**** Exercise data

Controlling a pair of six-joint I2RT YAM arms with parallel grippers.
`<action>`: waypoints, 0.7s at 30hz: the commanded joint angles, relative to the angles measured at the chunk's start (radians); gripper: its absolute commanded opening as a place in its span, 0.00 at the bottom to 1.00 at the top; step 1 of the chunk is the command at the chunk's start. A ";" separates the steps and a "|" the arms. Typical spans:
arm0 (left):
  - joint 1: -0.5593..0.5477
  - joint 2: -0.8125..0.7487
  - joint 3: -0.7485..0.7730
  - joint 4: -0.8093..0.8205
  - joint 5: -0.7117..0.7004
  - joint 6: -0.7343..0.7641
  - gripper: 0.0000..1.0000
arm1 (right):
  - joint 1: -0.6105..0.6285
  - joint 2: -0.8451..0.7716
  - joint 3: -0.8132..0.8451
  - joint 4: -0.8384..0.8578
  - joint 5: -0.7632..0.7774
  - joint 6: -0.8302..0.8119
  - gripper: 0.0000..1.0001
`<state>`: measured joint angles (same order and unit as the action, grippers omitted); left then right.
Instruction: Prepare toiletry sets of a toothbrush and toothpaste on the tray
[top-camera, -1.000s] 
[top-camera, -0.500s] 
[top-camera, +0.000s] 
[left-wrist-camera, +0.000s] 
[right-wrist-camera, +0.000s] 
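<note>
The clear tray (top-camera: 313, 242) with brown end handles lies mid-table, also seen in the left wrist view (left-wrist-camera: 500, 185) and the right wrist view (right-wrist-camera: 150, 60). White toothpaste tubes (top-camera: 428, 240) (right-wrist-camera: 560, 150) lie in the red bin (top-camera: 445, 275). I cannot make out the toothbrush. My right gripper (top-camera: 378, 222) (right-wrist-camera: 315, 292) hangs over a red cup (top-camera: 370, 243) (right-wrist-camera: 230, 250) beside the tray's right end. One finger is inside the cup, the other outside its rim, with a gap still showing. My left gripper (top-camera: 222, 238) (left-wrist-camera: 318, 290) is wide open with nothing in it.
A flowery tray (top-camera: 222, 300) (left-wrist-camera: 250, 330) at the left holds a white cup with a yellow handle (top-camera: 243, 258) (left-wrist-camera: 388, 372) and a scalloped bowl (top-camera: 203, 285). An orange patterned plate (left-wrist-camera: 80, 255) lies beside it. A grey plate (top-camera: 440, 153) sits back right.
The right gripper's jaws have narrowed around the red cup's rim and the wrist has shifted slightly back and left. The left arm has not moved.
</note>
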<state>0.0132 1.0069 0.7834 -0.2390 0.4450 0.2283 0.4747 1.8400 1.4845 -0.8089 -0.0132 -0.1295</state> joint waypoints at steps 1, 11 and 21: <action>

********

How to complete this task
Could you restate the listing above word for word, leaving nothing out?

Worked solution
Controlling a pair of six-joint I2RT YAM arms with parallel grippers.
`<action>`: waypoints, 0.7s at 30hz: the commanded joint angles, relative to the angles measured at the chunk's start (radians); gripper: its absolute commanded opening as a place in its span, 0.00 at the bottom to 1.00 at the top; step 1 of the chunk is the command at the chunk's start. A ";" separates the steps and a "|" the arms. Typical spans:
arm0 (left):
  - joint 1: -0.5593..0.5477
  - joint 2: -0.8125..0.7487
  - joint 3: -0.7485..0.7730
  - joint 4: -0.8093..0.8205
  - joint 5: -0.7117..0.7004
  - joint 6: -0.7343..0.7641
  - gripper: 0.0000..1.0000
arm1 (right):
  - joint 1: -0.6105..0.6285
  - joint 2: -0.8451..0.7716
  - joint 3: -0.8132..0.8451
  - joint 4: -0.8384..0.8578
  - joint 5: -0.7632..0.7774
  - joint 6: -0.8302..0.8119
  - gripper: 0.0000..1.0001
`<state>`: measured joint angles (same order and unit as the action, grippers omitted); left then right.
Instruction: Prepare toiletry sets of a toothbrush and toothpaste on the tray
[top-camera, -1.000s] 
[top-camera, -0.500s] 
[top-camera, +0.000s] 
[left-wrist-camera, +0.000s] 
[right-wrist-camera, +0.000s] 
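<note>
The clear tray (top-camera: 313, 242) with brown end handles lies mid-table, also seen in the left wrist view (left-wrist-camera: 500, 185) and the right wrist view (right-wrist-camera: 150, 60). White toothpaste tubes (top-camera: 428, 240) (right-wrist-camera: 560, 150) lie in the red bin (top-camera: 445, 275). I cannot make out the toothbrush. My right gripper (top-camera: 378, 222) (right-wrist-camera: 315, 292) hangs over a red cup (top-camera: 370, 243) (right-wrist-camera: 230, 250) beside the tray's right end. One finger is inside the cup, the other outside its rim, with a gap still showing. My left gripper (top-camera: 222, 238) (left-wrist-camera: 318, 290) is wide open with nothing in it.
A flowery tray (top-camera: 222, 300) (left-wrist-camera: 250, 330) at the left holds a white cup with a yellow handle (top-camera: 243, 258) (left-wrist-camera: 388, 372) and a scalloped bowl (top-camera: 203, 285). An orange patterned plate (left-wrist-camera: 80, 255) lies beside it. A grey plate (top-camera: 440, 153) sits back right.
The right gripper's jaws have narrowed around the red cup's rim and the wrist has shifted slightly back and left. The left arm has not moved.
</note>
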<state>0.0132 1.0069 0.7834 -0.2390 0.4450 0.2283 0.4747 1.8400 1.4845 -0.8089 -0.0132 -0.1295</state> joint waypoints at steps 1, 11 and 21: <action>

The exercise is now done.